Tuesday, April 19, 2005
another bimbotic act..
ya..i know i dun exactly fulfill the criteria to be a bimbo..neither do i have the boobs or looks for it..but sometimes the silly side of me kinda got the better of me. and i can't find another word besides bimbotic to describe wat i have jzu done.
juz this morning, as i packed all my dirty laundry and prepared to wash them, i stood outside the laundry room for like 3 mins??!?!? pressing in different combinations trying to get the damn door to open! i mean how could i forget the code? it has only been 2 weeks! i guess my brain is too small to accomodate that 4 digit code, esp now wif the overwhelming info from aa306 & aa304. but still? how stupid can i get? i muz have look like a total idiot, standing outside the laundry room half awake, hair in a mess and looking totally helpless. thank goodness someone came out of the toilet and save my day!
in a week's time, i'll be sitting for my first paper. actually, i'm still considering should i go for it or not. u see..i took it as an extra ge module which was a bad choice. why was i acting so geeky then? now i'm debating wif myself if i should go for the paper or juz take an mc and report as absent. have this feeling that i'm gonna either fail it or get a D, which would kinda uglified my cert coz i haven't gotten any D before. sighz..but i have been slacking so much so that i've fallen one week behind my revision time table. real bad! and this devillish part of me kept asking me to take an mc and use the extra days to study for my 2 main core papers. but i dun wanna be a quitter. so wat if i get a D or fail? it's not gonna affect my grades coz it's an extra subject. the thing is..will i really make use of the extra few days to study? or will i juz waste them away?

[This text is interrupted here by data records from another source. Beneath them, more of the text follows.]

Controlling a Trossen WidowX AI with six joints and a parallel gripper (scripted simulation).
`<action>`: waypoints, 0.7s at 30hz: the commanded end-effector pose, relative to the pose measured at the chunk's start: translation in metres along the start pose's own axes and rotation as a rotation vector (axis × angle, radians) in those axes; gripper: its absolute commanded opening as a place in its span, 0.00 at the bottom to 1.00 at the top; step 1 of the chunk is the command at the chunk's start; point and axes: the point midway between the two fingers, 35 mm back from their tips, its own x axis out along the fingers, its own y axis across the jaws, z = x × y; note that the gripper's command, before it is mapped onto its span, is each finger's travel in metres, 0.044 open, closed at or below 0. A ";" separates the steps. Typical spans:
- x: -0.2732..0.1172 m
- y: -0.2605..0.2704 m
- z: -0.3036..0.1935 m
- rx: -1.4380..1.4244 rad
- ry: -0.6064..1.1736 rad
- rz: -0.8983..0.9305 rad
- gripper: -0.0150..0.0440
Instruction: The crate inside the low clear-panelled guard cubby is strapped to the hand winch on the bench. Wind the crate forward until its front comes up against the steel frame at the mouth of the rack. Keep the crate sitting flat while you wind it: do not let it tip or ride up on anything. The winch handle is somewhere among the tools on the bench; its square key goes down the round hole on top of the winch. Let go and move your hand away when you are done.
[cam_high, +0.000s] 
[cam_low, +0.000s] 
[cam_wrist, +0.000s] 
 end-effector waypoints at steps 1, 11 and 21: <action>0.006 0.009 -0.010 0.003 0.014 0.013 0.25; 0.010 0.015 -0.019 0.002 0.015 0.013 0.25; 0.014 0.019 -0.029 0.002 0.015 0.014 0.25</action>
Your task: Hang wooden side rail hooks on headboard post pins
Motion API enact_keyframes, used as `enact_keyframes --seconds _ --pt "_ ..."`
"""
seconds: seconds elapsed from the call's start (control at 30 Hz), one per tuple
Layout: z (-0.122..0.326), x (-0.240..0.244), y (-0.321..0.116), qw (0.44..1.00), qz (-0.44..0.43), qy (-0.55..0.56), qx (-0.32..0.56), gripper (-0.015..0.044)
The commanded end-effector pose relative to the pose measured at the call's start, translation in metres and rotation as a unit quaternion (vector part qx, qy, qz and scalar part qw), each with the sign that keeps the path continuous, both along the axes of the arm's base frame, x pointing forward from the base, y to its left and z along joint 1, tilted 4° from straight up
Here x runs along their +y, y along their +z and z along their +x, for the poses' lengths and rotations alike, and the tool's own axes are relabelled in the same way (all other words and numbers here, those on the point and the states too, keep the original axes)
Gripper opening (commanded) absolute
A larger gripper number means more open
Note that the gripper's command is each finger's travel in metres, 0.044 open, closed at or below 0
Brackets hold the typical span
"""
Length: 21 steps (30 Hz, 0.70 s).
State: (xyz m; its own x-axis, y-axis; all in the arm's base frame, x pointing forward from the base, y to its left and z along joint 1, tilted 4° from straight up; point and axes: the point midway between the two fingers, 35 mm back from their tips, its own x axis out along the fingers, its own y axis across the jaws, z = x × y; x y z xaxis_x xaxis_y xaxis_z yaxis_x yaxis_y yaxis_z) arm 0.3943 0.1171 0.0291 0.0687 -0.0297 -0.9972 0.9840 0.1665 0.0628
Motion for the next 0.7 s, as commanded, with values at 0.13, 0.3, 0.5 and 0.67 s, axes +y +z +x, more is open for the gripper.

where has the fighting spirit in me gone to? i remember when i was in jc, preparing for the A levels, i was so motivated and diligent. i went to sch everyday even though there were no more lessons, juz to study in the library or canteen. or i'll go alone to the cc to study. and the results were satisfying. i got the grades i wanted and to my utter surprise, even became the top arts student.
and now in uni, the last phase of my student life, here i am wasting my time away. sometimes i wonder, would it have been better if i didn't stay in hall? then probably i'll mix more wif my tut frenz..which could have make me more hardworking. ya, i shouldn't depend on others to feel inspired, but sometimes, that tiny winy bit of competition and seeing someone mug and mug, tends to grow on you, hence benefits you. of course, excessive competition is never good.
so much grumblings but i guess it's too late to think about those now. however, it's never too late to start studying now! i have to complete the daily target which i set for myself! gambette!!